A U.S. manufacturer seeks the imposition of new antidumping duties on walk-behind lawn mowers from China and Vietnam, as well as countervailing duties on walk-behind lawn mowers from China, it said in petitions filed with the Commerce Department and the International Trade Commission May 26. Commerce will now decide whether to begin AD/CVD investigations, which could result in the imposition of permanent AD/CV duty orders and the assessment of AD and CV duties on importers.
The Office of the U.S. Trade Representative is removing two previously approved exclusions from the fourth list of Section 301 tariffs on goods from China, it said in a notice. The deletions “correct technical errors in previously announced exclusions,” it said. The agency is deleting exclusions for “Tumblers or disposable graduated liners for pitchers, of plastics, of a kind used in healthcare facilities (described in statistical reporting number 3924.10.4000)” and “Manually operated pill or tablet crushers of plastics, presented with attachable pouches of plastics for capturing and storing the resulting powders (described in statistical reporting number 8479.82.0080),” it said.
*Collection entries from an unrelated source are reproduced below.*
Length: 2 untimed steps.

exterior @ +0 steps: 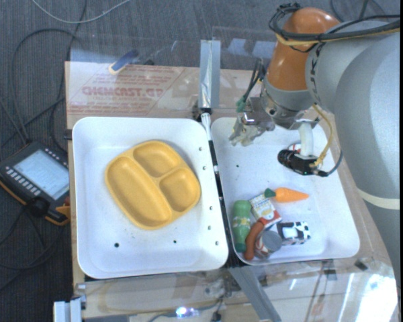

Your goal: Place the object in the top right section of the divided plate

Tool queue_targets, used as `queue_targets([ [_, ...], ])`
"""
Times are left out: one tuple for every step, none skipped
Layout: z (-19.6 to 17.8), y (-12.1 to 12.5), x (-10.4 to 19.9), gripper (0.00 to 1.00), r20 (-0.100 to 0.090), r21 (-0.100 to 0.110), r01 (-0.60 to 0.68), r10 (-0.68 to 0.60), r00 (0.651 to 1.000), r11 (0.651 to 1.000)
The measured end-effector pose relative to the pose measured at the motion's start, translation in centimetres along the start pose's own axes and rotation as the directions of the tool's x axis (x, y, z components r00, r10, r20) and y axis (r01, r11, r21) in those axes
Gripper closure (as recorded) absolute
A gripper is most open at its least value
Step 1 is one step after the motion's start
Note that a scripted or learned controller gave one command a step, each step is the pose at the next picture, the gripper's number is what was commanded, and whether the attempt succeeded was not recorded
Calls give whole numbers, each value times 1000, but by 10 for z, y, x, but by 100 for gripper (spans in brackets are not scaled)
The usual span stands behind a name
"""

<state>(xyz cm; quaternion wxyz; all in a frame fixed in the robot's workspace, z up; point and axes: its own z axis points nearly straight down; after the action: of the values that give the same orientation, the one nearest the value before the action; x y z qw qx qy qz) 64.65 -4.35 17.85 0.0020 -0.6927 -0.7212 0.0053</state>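
The gripper [244,131] hangs over the right bin's [336,206] far end with nothing between its narrowly parted fingers. The toys [269,221] lie nearer the camera; the yellow plate [153,183] sits left. Picking comes first: descend onto 1 toy.

The arm [363,79] is cut off by the right edge and the top edge, so its base is hidden. It also covers the far right corner of the right bin [336,247]. The claw [245,131] is small and a little blurred; its finger opening is not clear. In the toy pile, the grey piece [272,241] lies partly under the black-and-white toy [295,231], and its shape is not clear. The print on the small carton [263,206] is too small to read. The tabletop [87,79] is mostly covered by the bins.
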Motion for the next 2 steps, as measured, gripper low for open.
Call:
queue_targets([
  [-19, -47, 46, 100, -3, -1, 215, -215, 977, 977],
  [-120, -103, 36, 100, -2, -8, -131, 131, 991, 991],
])
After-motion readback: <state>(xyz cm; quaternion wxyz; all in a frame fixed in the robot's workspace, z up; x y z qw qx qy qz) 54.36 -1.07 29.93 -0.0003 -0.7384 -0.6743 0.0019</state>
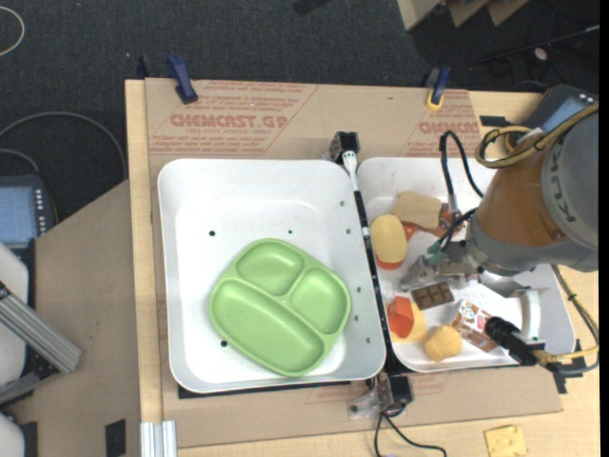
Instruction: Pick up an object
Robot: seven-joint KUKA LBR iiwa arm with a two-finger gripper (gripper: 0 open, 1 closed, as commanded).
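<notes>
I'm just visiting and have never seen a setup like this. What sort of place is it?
Most likely a robotics lab or test bench. A grey and orange robot arm reaches over two white bins, one holding a green divided plate, on a clamped board with loose cables around.

Green divided plate (279, 305), left bin (186, 246)
</notes>
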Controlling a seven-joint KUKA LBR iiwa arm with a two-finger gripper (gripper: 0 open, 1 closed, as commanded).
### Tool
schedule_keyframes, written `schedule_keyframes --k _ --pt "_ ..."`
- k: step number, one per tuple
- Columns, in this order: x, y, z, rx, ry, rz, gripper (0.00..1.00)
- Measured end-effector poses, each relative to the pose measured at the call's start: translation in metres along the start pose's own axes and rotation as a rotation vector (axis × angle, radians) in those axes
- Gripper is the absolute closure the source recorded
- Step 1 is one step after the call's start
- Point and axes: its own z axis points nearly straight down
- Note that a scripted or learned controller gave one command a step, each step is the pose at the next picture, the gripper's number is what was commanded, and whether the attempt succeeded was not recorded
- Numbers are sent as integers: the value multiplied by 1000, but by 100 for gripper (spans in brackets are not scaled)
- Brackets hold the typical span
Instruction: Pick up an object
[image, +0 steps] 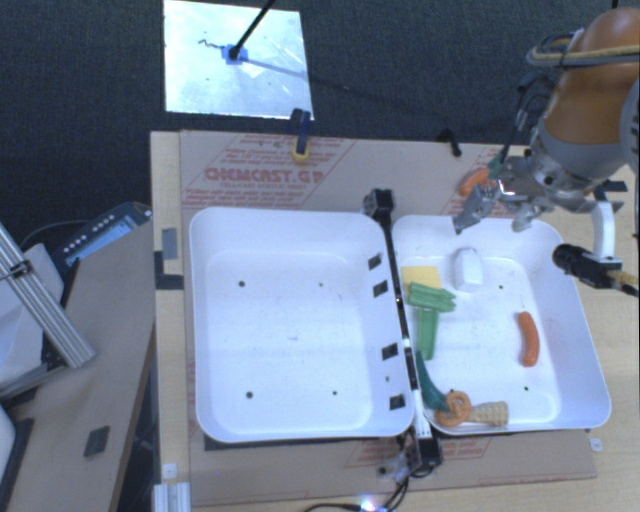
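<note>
Gripper: above the right white bin's far rim — fingers spread apart, nothing between them.
Right bin: small white rounded object, yellow flat block, green plastic tool, orange sausage-shaped piece, tan cone.
Left white bin: beside it.
</note>
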Motion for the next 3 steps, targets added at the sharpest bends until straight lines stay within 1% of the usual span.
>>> schedule_keyframes --k 1,2,3 --pt "0 1 -11 -4 1 -3 100" --pt "18 -83 -198 -19 -1 -3 100" --pt "46 -133 -262 -6 0 -4 100"
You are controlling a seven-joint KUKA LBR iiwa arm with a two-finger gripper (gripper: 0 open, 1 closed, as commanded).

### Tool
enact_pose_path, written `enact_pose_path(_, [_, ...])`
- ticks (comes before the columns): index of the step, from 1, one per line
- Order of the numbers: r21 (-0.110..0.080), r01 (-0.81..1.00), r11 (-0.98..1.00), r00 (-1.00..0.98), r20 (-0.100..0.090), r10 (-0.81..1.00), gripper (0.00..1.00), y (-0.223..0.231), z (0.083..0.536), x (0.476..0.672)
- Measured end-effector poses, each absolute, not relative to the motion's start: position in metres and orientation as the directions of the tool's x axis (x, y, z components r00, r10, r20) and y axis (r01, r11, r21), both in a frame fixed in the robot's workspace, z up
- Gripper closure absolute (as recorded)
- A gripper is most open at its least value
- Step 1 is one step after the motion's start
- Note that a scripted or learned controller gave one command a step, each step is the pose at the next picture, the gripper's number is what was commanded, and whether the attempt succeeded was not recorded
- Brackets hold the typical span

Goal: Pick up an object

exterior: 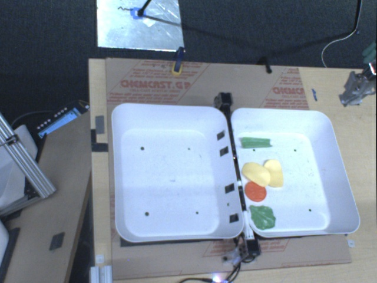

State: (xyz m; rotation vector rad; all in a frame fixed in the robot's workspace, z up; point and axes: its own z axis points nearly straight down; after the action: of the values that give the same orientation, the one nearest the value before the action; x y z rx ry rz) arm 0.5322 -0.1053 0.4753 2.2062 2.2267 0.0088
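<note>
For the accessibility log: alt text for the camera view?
Two white bins sit side by side; the right bin holds a green strip, two yellow pieces, a red disc and a green lump near its left wall. The hand hovers beyond its far right corner.

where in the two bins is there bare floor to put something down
The left bin offers bare floor wall to wall. The right bin is free in its right half; it is crowded by the divider, around the green strip, yellow pieces, red disc, green lump.

The right bin holds 5 small objects; the gripper is outside it.
</note>
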Motion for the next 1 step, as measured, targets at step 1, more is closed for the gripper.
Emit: enact_pose_path(1, [0.002,1.0,0.005,-0.005,0.0,1.0,1.0,-0.09,0.4669,0.5153])
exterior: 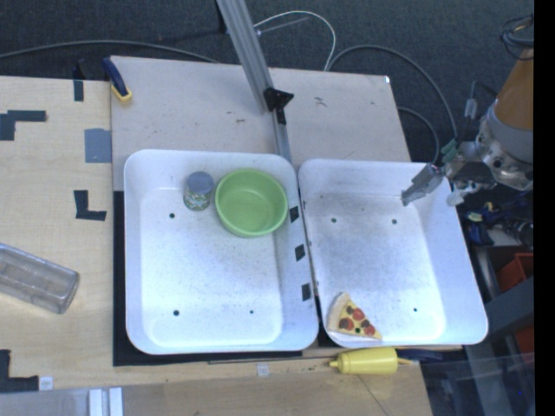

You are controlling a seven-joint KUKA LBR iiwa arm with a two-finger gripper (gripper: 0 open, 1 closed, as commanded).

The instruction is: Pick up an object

The action is effective for “goods entered for consumption, or withdrawn from warehouse for consumption” as of Sept. 1, 2019.
Secretary of State Mike Pompeo said, “No reasonable person can assert today that Hong Kong maintains a high degree of autonomy from China, given facts on the ground,” in a statement May 27 to Congress that Hong Kong no longer warrants the same treatment under U.S. laws as it did before the handover to China in 1997.
The Office of the U.S. Trade Representative is creating a new online portal for comments on the Section 301 retaliatory tariffs imposed on products of the European Union in connection with the World Trade Organization dispute on Airbus subsidies, it said in a notice. USTR is required to revise the tariffs every 180 days “unless certain conditions are met,” and received nearly 26,000 comments prior to its last round of revisions. USTR’s notice seeks emergency clearance from the Office of Management and Budget to create the portal. The next round of revisions is due Aug. 12, and USTR anticipates that it would begin accepting comments via the new portal on June 23, it said.
The Customs Rulings Online Search System (CROSS) was updated on May 22. The following headquarters rulings were modified recently, according to CBP:
International Trade Today is providing readers with some of the top stories for May 18-22 in case they were missed.
The Office of the U.S. Trade Representative issued some new product exclusions from Section 301 tariffs on the third list of products from China, according to a pre-publication copy of a notice posted to the agency’s website May 21 (see 2005220014). The product exclusions apply retroactively to Sept. 24, 2018, the date the tariffs on the third list took effect, and will remain in effect until Aug. 7, 2020. New Harmonized Tariff Schedule of the U.S. subheading 9903.88.48 will be used for these products.
The Office of the U.S. Trade Representative issued another group of product exclusions from the third group of Section 301 tariffs on goods from China. The new exclusions from the tariffs include "seventeen 10-digit HTSUS subheadings, which respond to 33 separate exclusion requests, and 61 specially prepared product descriptions, which respond to 70 separate exclusion requests," according to the notice. The product exclusions apply retroactively to Sept. 24, 2018, the date the third set of tariffs took effect. The exclusions will remain in effect until Aug. 7, 2020.
The United States Council for International Business, in comments submitted to the Office of the U.S. Trade Representative, is arguing that nearly 100 tariff lines should be spared Section 301 tariffs because those imports help to respond to the COVID-19 pandemic. The tariffs include ventilator, anesthesia, X-ray, patient monitoring, ultrasound, MRI and computer tomography systems and electrical parts used in all of those systems. But they also include general IT equipment, such as computers, monitors, printers, scanners, 3D printers and computer accessories.
Even as UPS officials warned traders that the date of entry into force for the U.S.-Mexico-Canada Agreement will not be postponed because of the COVID-19 pandemic responses, they said all the details needed to comply won't be ready by July 1. Penny Naas, senior vice president for international public affairs at UPS, said it's not just the auto rules of origin that are “going to be provisional” in USMCA. She said that government officials will still be working on some other areas after it goes into effect. The global shipping company is in close contact with the Office of the U.S. Trade Representative.